* _Task brief_
Look over the entries below. Report how many lines hold the word "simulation", and only that.

* _Records for processing_
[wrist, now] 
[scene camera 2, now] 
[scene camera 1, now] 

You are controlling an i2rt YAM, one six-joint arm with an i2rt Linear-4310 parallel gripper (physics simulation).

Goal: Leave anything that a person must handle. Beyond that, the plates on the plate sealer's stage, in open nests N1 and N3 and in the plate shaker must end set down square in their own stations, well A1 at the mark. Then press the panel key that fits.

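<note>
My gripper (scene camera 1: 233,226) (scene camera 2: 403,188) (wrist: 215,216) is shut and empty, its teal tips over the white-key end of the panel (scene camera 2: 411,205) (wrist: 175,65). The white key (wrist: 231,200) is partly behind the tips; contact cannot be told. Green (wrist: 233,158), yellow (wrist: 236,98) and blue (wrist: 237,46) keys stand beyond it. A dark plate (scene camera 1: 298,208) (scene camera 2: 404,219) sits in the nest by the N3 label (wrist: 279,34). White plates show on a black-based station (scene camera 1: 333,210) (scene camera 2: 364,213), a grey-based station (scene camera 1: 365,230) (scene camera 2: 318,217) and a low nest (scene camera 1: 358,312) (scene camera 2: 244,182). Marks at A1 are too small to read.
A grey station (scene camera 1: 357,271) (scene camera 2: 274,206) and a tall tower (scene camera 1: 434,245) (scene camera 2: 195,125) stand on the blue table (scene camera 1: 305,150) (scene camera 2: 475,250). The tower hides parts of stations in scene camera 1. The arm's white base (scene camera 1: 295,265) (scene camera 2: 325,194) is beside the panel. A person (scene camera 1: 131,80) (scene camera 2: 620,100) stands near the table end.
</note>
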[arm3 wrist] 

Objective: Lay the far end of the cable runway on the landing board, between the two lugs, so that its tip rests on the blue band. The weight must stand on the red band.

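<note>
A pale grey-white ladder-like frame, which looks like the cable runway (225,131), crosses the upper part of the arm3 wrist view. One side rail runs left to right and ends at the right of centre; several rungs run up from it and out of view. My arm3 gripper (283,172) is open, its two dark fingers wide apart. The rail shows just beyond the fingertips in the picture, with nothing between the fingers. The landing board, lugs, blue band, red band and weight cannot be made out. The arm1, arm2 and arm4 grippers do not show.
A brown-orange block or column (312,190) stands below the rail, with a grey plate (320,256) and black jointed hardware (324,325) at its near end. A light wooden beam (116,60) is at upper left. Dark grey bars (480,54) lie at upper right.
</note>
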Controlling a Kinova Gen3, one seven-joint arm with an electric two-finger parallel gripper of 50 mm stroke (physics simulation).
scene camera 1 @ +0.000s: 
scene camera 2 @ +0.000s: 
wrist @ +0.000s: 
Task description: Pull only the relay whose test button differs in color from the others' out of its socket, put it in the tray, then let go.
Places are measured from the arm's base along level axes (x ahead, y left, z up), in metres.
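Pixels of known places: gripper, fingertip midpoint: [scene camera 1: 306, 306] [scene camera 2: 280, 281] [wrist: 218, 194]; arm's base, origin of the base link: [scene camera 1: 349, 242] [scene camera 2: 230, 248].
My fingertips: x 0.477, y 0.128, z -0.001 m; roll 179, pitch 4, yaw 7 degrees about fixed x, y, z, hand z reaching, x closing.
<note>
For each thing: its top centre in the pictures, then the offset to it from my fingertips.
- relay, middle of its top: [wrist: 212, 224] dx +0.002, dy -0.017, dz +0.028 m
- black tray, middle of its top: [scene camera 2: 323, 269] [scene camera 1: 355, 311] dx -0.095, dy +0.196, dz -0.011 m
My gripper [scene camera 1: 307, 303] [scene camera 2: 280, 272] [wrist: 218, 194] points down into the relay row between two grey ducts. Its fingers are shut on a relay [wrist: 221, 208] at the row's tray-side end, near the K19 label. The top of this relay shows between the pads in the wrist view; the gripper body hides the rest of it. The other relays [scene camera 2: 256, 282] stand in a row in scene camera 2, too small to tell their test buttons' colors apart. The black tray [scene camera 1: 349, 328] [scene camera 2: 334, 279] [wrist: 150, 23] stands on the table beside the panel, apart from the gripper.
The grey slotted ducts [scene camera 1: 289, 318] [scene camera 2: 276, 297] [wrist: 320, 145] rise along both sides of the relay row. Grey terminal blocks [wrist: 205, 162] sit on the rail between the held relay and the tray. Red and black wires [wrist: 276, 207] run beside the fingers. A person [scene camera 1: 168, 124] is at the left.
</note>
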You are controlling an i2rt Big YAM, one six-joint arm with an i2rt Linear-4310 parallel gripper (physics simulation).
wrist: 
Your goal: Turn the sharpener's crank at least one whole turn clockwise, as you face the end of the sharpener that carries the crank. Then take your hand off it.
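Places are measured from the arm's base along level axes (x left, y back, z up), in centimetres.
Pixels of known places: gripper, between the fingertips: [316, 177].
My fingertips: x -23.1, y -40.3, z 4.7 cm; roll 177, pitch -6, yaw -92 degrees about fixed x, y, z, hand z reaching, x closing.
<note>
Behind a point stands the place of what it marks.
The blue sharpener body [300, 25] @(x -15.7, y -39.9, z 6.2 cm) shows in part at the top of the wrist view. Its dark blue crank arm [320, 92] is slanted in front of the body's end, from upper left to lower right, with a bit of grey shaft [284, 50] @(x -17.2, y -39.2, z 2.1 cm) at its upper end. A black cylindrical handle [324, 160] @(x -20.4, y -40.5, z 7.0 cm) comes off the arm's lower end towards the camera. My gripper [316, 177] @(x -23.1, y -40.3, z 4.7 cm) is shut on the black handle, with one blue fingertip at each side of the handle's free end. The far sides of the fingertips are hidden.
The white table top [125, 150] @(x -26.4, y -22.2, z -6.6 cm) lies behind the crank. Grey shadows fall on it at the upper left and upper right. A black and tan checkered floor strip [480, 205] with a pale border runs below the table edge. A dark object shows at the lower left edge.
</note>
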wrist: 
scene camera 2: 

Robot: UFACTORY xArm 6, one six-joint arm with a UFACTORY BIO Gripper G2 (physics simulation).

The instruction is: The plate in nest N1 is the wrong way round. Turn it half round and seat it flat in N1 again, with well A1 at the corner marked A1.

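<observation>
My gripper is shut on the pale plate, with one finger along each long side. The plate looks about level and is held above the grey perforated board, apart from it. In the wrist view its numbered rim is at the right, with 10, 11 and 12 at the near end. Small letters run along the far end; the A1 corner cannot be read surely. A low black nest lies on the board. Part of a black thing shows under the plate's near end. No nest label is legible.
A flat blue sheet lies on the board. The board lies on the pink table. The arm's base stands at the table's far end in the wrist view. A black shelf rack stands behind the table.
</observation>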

* _Output of the task_
4